--- Description of the task ---
The result should be an exact copy of only the lines from the one holding "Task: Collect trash" through the last line of the data below, please, without pictures.

____________________

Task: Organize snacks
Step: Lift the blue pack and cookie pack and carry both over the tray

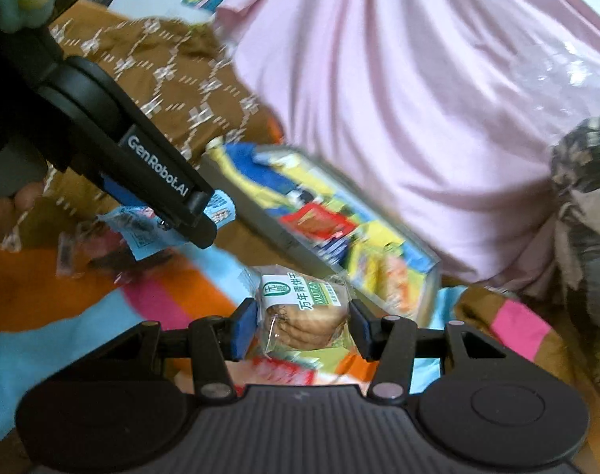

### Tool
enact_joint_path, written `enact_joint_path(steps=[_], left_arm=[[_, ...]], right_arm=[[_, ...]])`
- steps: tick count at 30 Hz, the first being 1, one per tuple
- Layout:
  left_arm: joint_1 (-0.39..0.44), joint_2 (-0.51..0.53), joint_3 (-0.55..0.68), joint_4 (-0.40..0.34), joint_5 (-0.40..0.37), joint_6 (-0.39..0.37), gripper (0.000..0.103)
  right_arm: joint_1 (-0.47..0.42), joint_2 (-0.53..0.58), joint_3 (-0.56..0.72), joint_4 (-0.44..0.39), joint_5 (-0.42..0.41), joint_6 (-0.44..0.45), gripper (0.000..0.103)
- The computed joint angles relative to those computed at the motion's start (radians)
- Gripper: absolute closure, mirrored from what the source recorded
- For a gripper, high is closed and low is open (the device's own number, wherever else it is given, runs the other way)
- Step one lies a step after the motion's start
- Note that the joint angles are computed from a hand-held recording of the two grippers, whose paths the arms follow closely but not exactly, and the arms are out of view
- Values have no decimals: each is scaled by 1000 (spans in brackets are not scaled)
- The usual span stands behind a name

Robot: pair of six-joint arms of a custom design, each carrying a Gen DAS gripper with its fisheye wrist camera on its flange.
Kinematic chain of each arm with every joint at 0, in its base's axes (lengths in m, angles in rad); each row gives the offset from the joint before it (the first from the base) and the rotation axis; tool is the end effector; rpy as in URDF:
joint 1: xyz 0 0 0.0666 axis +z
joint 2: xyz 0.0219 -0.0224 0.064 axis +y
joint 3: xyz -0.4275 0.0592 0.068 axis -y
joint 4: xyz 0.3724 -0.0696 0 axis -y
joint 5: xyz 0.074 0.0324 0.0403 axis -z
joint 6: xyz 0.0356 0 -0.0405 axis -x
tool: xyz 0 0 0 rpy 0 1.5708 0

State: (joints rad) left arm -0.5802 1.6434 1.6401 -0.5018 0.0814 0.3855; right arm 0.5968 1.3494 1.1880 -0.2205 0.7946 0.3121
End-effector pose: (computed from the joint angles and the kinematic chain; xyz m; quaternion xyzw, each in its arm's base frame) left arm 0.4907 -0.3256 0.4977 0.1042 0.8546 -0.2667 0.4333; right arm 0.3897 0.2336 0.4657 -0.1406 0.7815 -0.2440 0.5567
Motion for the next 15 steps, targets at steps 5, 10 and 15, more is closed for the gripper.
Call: enact_joint_path(steps=[5, 10, 15], left_arm=[[-33, 75, 146, -67, -83, 36, 42], [-45, 171, 317, -131, -123, 59, 42], [-44, 290, 528, -212, -175, 74, 42]], right_arm=[[-67, 6, 4, 91, -63, -61, 48], [-135, 31, -11, 211, -102, -84, 48], [-203, 66, 6, 294, -141, -119, 48]])
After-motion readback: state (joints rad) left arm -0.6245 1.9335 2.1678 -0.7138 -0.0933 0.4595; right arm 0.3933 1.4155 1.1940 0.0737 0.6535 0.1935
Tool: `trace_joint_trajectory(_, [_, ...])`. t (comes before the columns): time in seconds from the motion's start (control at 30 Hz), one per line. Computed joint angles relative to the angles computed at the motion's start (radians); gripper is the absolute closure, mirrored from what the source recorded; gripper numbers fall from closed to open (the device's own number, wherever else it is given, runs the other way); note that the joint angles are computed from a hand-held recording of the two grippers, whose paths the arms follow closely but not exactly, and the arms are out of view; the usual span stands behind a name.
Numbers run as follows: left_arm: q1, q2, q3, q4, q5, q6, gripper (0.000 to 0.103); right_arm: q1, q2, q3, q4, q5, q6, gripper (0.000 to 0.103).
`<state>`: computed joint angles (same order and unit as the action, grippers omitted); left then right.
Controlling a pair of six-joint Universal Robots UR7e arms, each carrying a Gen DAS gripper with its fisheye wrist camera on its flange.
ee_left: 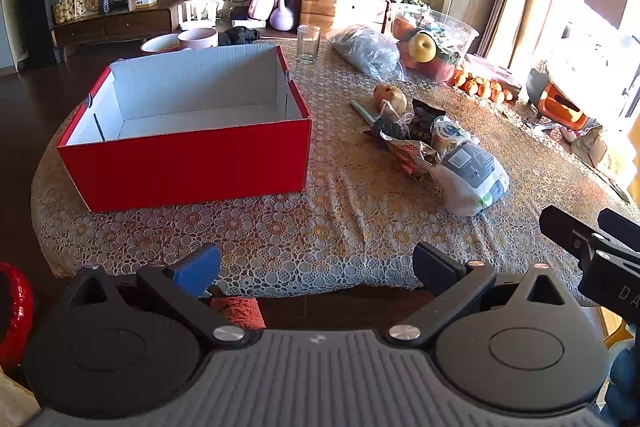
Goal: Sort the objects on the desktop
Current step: 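Move both tools toward the snack pile on the table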
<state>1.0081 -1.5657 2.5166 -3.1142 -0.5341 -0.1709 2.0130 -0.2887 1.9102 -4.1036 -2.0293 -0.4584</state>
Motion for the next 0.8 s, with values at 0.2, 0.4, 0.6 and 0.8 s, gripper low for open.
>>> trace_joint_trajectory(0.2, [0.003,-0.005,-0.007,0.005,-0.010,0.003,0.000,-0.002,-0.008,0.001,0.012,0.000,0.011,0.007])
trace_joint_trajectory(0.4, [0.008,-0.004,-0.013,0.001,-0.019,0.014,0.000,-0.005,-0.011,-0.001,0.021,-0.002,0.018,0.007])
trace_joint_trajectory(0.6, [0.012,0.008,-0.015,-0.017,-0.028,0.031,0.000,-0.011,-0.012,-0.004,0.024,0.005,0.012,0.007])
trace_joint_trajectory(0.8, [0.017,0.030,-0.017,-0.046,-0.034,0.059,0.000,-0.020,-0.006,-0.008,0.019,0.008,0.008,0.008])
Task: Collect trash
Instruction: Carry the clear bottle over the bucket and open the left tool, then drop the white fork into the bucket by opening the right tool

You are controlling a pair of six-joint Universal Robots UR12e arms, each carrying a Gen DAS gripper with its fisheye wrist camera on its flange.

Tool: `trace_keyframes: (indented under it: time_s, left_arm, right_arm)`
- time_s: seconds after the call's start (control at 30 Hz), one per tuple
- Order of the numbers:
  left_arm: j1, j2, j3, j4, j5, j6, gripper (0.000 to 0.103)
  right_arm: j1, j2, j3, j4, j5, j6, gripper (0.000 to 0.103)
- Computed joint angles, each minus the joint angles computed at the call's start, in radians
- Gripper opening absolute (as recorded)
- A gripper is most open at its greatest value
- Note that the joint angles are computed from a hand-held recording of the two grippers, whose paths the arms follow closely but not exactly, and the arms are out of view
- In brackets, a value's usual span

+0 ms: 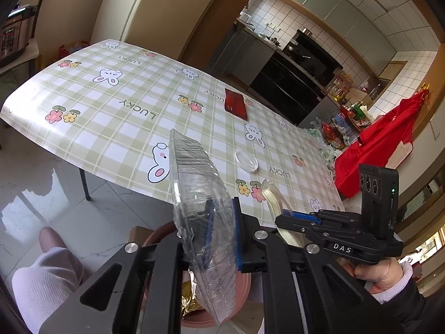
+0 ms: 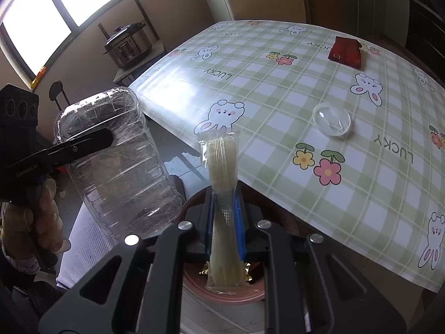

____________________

--- Response below ---
Task: Collect trash
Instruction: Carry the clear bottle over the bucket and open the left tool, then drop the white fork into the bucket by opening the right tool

You are controlling a pair of six-joint Universal Robots UR12e arms, each carrying a Gen DAS gripper with its fisheye wrist camera on its flange.

Tool: `trace_keyframes: (indented under it: time_s, left_arm, right_arm)`
- time_s: seconds after the call's start (control at 30 Hz), one per tuple
- Order of the numbers:
  left_arm: j1, j2, j3, j4, j5, j6, gripper (0.000 to 0.103)
  right_arm: j1, j2, j3, j4, j5, j6, gripper (0.000 to 0.103)
- Computed joint angles, each minus the joint angles computed at the call's start, in radians
- Gripper opening absolute (as recorded)
- A gripper is most open at its greatest value
- Note that the joint angles are computed from a hand-held recording of the two grippers, whose paths the arms follow closely but not exactly, and the arms are out of view
- In brackets, a value's usual span

+0 ms: 
+0 ms: 

What this exercise asked for has been supplied.